Entre o burnout e o desejo de recomeçar: os contrastes da aposentadoria médica no Brasil
Diante do desejo de encerrar a carreira para investir em novos projetos de vida e, ao mesmo tempo, da pressão causada por fatores como burnout, desigualdades de gênero e insegurança financeira, a aposentadoria médica surge como um tema marcado por contrastes. Essa realidade foi retratada em um estudo do Medscape, que entrevistou 1.240 médicos atuantes em todas as regiões do Brasil.
Os dados revelam que, enquanto parte dos profissionais projeta descanso e realização pessoal, muitos se deparam com o esgotamento precoce (59% entre médicos com menos de 45 anos), disparidades de gênero, instabilidade econômica e até mesmo com a idade como critério decisivo para permanecer ou não na profissão. Entre os mais jovens (abaixo de 45 anos), o esgotamento aparece lado a lado com o desejo de ter mais tempo para a família (56%, contra 42% dos mais velhos). Mulheres médicas relatam índices ainda mais altos de desgaste: 57%, contra 51% dos homens. Além disso, elas demonstram menor confiança na segurança financeira do futuro, reflexo de desigualdades estruturais e pressões distintas dentro da carreira médica.
“Os resultados da pesquisa revelam que a aposentadoria médica não é apenas uma decisão financeira ou de tempo, mas também uma questão de saúde mental e equilíbrio de vida. O burnout, especialmente entre os médicos mais jovens, aliado a desigualdades de gênero e a insegurança financeira, influencia significativamente quando e como os profissionais planejam encerrar a carreira”, afirma Leoleli Schwartz, editora sênior do Medscape em português.

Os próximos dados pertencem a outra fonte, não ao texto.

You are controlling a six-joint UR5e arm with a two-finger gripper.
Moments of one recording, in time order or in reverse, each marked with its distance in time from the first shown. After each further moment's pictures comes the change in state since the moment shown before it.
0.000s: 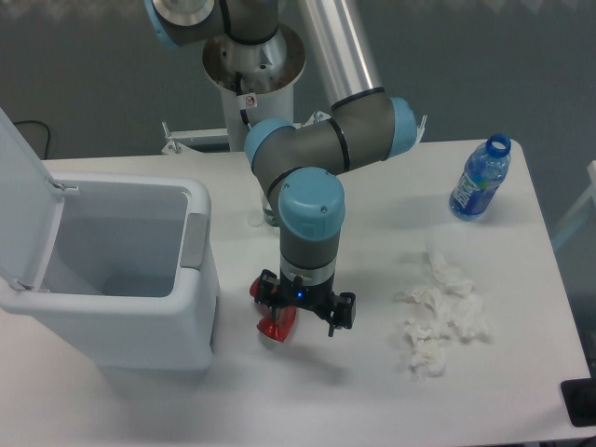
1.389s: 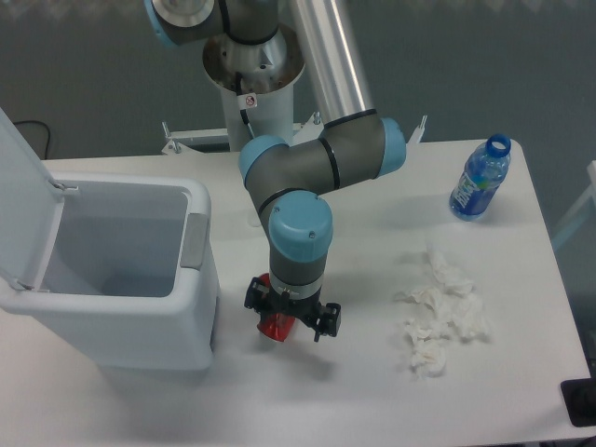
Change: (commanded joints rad) arm -0.032 -0.054 0.014 0.003 0.000 0.006
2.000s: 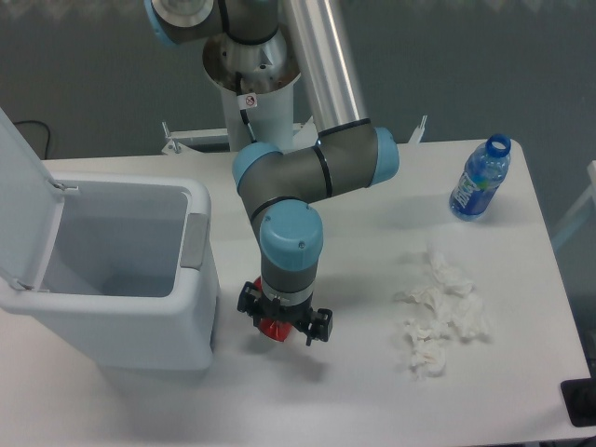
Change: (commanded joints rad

As expectativas também variam conforme idade e gênero. Entre os profissionais abaixo dos 45 anos, a média de aposentadoria projetada gira em torno dos 60 anos, enquanto médicos mais experientes demonstram disposição para seguir até os 70, 80 ou mais – 21% dos homens pretendem trabalhar até os 80 anos ou além, contra apenas 10% das mulheres. O estudo ainda aponta diversidade de planos para o “pós-medicina”: 25% desejam atuar em meio período, 14% planejam migrar para áreas como docência, consultoria ou gestão, e 30% projetam encerrar a carreira definitivamente. Esse contraste evidencia as diferentes formas de encarar a longevidade profissional e o impacto da medicina na vida pessoal.
A renda projetada, também, reforça desigualdades: homens estimam precisar de R$25 mil mensais, enquanto mulheres calculam cerca de R$19 mil, resultando em uma média geral de R$23 mil. As principais fontes de renda mencionadas incluem poupança e investimentos (82%), pensão do governo (64%), previdência privada (48%) e imóveis (42%). Apesar da busca por estratégias diversificadas, a dependência da previdência estatal ainda é marcante. Além disso, embora 67% dos médicos confiem em levar uma vida gratificante após a medicina, apenas 36% contam com o apoio de consultores financeiros para planejar essa fase.
Sentimentos e expectativas para o futuro
Quando questionados sobre como se sentirão ao deixar a profissão, as respostas revelam ambivalência: 43% acreditam que se sentirão bem, 18% aliviados e 13% tristes. Entre os mais jovens, predomina a expectativa de alívio, enquanto médicos acima dos 60 anos relatam receios ligados à perda de identidade profissional. Viagens (85%) e atividades de lazer (78%) são os principais planos para o tempo livre, seguidos de entretenimento (57%), enquanto apenas 24% consideram mudar de cidade ou país após encerrar a carreira.
Mais de 6 em cada 10 médicos (62%) consideram que a idade é fator determinante para exercer a profissão, e a maioria acredita que a partir dos 75 anos o médico já está “muito idoso” para atuar. Mesmo assim, depoimentos mostram que muitos encaram a aposentadoria como um processo gradual, não como um corte seco. “Para quem sempre trabalhou, é difícil parar abruptamente. Prefiro fazer uma transição”, afirmou uma anestesista. Outro médico generalista sintetizou: “Não me preocupo porque estão chegando médicos novos com muito mais capacidade que eu”. A pesquisa completa pode ser encontrada no site https://portugues.medscape.com/medicos_e_a_vida_ap%C3%B3s_a_medicina_2025
Metodologia
A pesquisa “Médicos e a vida após a medicina” foi realizada pelo Medscape entre 7 de abril e 14 de julho de 2025, com 1.240 médicos e médicas atuantes no Brasil, de todas as regiões e diferentes especialidades. A margem de erro é de +/- 2,78% e o intervalo de confiança de 95%.